Кандидат в Рокфеллеры насторожился: к моим финансовым способностям, не без основания, он относился с несколько преувеличенной осторожностью. Решив играть в открытую, я объяснил ему весь план:
– Сейчас на Бирже каждый дурак превращает пять франков в сто двадцать семь. В Америке всё катастрофически идет вверх. Хувер сказал, что просперити – за углом… Одним словом, наше с тобой просперити заключается в приобретении пакета акций Рио Тинто. Ты, конечно, знаешь это предприятие и я не должен тебе рассказывать, что такое Рио Тинто?
Приятель солидно кивнул головой и я сразу понял, что о Рио Тинто он тоже никогда не слыхал. На это был хороший друг. И он очень хотел, чтобы мы вместе разбогатели. Помолчав минуту он спросил:
– Пополам? По полторы тысячи каждый?
На минуту я вспомнил о построчной плате: чтобы заработать полторы тысячи франков, нужно было написать полторы тысячи строк или пять «подвальных» фельетонов. И ценой этого усилия – богатство на всю жизнь! Было бы смешно и малодушно колебаться. Я пожал руку своему новому компаньону и, тоном профессионального кассира, спросил:
– Разрешите пересчитать?
Мы пересчитали, и на мгновенье обоим почему-то сделалось грустно, словно безоблачное небо вдруг начало затягиваться тучами. Но признались мы в этом друг другу много позже, когда Рио Тинто больше не представлялось нам, как некое подобие гибралтарской скалы.
На следующий день Яков Яковлевич явился в редакцию в урочный час, сообщил, что на бирже – крепко, шерсть в спросе, металлы – без перемен, и получил от меня поручение купить Рио Тинто на тридцать тысяч франков. В те благословенные времена можно было внести в банк всего десять процентов стоимости покупаемых бумаг.

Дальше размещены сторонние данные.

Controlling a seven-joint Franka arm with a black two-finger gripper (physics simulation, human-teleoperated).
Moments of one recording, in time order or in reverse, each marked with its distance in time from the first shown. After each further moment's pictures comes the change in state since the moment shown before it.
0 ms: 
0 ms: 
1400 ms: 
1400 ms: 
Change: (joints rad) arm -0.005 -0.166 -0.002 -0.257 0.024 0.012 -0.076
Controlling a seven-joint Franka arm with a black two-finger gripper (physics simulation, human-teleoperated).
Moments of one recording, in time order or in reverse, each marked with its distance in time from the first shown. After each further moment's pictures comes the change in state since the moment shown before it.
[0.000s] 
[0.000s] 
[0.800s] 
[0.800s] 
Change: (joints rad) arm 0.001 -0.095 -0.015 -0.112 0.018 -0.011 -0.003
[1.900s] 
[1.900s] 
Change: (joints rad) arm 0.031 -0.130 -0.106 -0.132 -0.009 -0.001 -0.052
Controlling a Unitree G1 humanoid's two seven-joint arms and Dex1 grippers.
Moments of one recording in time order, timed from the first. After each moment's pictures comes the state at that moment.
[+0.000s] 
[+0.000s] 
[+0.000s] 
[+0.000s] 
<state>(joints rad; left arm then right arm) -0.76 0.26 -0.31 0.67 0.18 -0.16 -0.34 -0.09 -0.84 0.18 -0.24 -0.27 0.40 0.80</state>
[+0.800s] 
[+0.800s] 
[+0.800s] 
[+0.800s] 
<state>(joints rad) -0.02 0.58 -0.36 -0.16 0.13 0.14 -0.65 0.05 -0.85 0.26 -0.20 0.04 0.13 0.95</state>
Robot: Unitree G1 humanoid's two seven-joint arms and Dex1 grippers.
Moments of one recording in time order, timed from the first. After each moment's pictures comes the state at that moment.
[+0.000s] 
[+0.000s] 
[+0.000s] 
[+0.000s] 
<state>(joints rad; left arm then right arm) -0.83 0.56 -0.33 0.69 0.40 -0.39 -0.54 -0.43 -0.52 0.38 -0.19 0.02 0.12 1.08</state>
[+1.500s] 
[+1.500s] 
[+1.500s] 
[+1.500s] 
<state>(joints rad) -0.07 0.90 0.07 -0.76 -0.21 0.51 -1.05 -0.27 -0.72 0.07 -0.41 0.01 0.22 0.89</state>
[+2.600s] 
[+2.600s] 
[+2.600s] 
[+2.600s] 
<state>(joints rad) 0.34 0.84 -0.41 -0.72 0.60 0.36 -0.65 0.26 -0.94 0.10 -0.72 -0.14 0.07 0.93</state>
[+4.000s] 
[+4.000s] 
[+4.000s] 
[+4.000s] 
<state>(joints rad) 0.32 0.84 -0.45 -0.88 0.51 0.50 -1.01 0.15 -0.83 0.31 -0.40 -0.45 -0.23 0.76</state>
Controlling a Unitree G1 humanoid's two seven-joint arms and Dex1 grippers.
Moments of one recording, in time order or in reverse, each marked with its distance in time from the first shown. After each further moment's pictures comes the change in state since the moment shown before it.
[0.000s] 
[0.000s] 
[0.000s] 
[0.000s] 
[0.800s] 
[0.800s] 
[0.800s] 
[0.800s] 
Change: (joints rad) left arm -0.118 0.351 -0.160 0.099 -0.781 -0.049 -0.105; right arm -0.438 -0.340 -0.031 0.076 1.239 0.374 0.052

Яков Яковлевич с чувством пожал мне руку, как на похоронах близкого существа. Так мы стали акционерами Рио Тинто и вступили на путь богатства. Если бы я только знал, какими терниями усеян этот путь! Прежде всего, я потерял сон и аппетит: мне стали мерещиться миллионы. При удачном стечении обстоятельств и при просперити за углом, сравнительно скромный пакет акций мог быстро превратиться в огромное состояние. Но что с ним делать дальше? Возникла новая проблема – выгодного помещения денег. Недвижимое имущество или новые, еще более доходные акции?
Вечером, в первый же день, я купил газету с финансовым отделом и принялся разыскивать курсы биржевых бумаг. Нужно было установить, сколько мы с приятелем заработали в этот день. Рио Тинто среди котируемых бумаг вообще не оказалось. Очевидно, я был новичок в этом деле и искал не там, где следовало. Всё же, финансовая газета в кармане придавала мне солидный, даже несколько капиталистический вид, и именно с таким видом я явился в этот день в редакцию делать хронику. Составление хроники не было работой чрезмерно увлекательной, но сознание, что этот этап жизни подходит к концу, так как богатых хроникеров вообще в природе не существует, на этот раз меня очень поддержало.